En  mérito de lo expuesto, LA  CORTE SUPREMA DE JUSTICIA, SALA DE CASACIÓN PENAL – SALA  DE DECISIÓN DE ACCIONES DE TUTELA No. 3,  administrando justicia en nombre de la República y por  autoridad de la Ley,  

RESUELVE  

CONFIRMAR  el  fallo impugnado.  

NOTIFICAR  esta  providencia de conformidad con el artículo 30 del Decreto 2591  de 1991.  

REMITIR  el  expediente a la Corte Constitucional para su eventual revisión,  una vez en firme.  

NOTIFÍQUESE  y CÚMPLASE  

JOSÉ  FRANCISCO ACUÑA VIZCAYA  

EUGENIO  FERNÁNDEZ CARLIER  

PATRICIA  SALAZAR CUÉLLAR  

NUBIA  YOLANDA NOVA GARCÍA  

Secretaria  

1          Decreto          único reglamentario del sector justicia y del derecho.  

2          «…          en el          marco de la doctrina de la procedencia de la acción de tutela          contra providencias judiciales, comprende tanto las sentencias como          los autos que son proferidos por las autoridades judiciales.»          C.C. T-343/12.  

3          Fallos          C-590/05 y T-332/06.  

4          Ibídem.  

5          “que se          presenta cuando el funcionario judicial que profirió la          providencia impugnada, carece, absolutamente, de competencia para          ello”.  

6          “cuando el          juez actuó completamente al margen del procedimiento          establecido”.  

7          “cuando el          juez carece del apoyo probatorio que permita la aplicación          del supuesto legal en el que se sustenta la decisión”.  

8          “se decide con          base en normas inexistentes o inconstitucionales o que presentan una          evidente y grosera contradicción entre los fundamentos y la          decisión”.  

9          “cuando el          juez o tribunal fue víctima de un engaño por parte de          terceros y ese engaño lo condujo a la toma de una decisión          que afecta derechos fundamentales”.  

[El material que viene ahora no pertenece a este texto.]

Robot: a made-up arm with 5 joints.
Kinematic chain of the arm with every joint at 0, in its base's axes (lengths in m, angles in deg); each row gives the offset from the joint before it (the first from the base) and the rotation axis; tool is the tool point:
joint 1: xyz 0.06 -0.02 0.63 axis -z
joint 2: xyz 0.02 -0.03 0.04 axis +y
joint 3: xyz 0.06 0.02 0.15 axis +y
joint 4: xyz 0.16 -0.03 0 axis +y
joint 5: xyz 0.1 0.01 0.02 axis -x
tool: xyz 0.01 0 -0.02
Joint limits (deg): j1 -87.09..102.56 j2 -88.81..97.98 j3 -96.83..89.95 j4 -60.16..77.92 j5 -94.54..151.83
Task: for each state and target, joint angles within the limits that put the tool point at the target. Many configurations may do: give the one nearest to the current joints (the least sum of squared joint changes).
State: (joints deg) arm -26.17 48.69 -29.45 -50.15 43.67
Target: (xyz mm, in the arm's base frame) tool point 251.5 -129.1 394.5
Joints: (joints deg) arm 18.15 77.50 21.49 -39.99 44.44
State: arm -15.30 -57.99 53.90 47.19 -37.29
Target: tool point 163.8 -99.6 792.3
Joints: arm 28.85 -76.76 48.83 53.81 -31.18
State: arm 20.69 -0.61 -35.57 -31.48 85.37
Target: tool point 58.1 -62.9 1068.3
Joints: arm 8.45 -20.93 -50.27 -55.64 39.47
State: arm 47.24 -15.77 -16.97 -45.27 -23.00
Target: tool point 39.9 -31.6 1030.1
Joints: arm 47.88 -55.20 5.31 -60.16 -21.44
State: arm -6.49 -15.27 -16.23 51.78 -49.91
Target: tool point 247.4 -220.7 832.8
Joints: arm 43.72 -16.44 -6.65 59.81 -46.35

10          “que implica          el incumplimiento de los servidores judiciales de dar cuenta de los          fundamentos fácticos y jurídicos de sus decisiones en          el entendido que precisamente en esa motivación reposa la          legitimidad de su órbita funcional”.  

11          “cuando la          Corte Constitucional establece el alcance de un derecho fundamental          y el juez ordinario aplica una ley limitando sustancialmente dicho          alcance”.  

12          Ver          folio 21 del cuaderno de la Sala Laboral.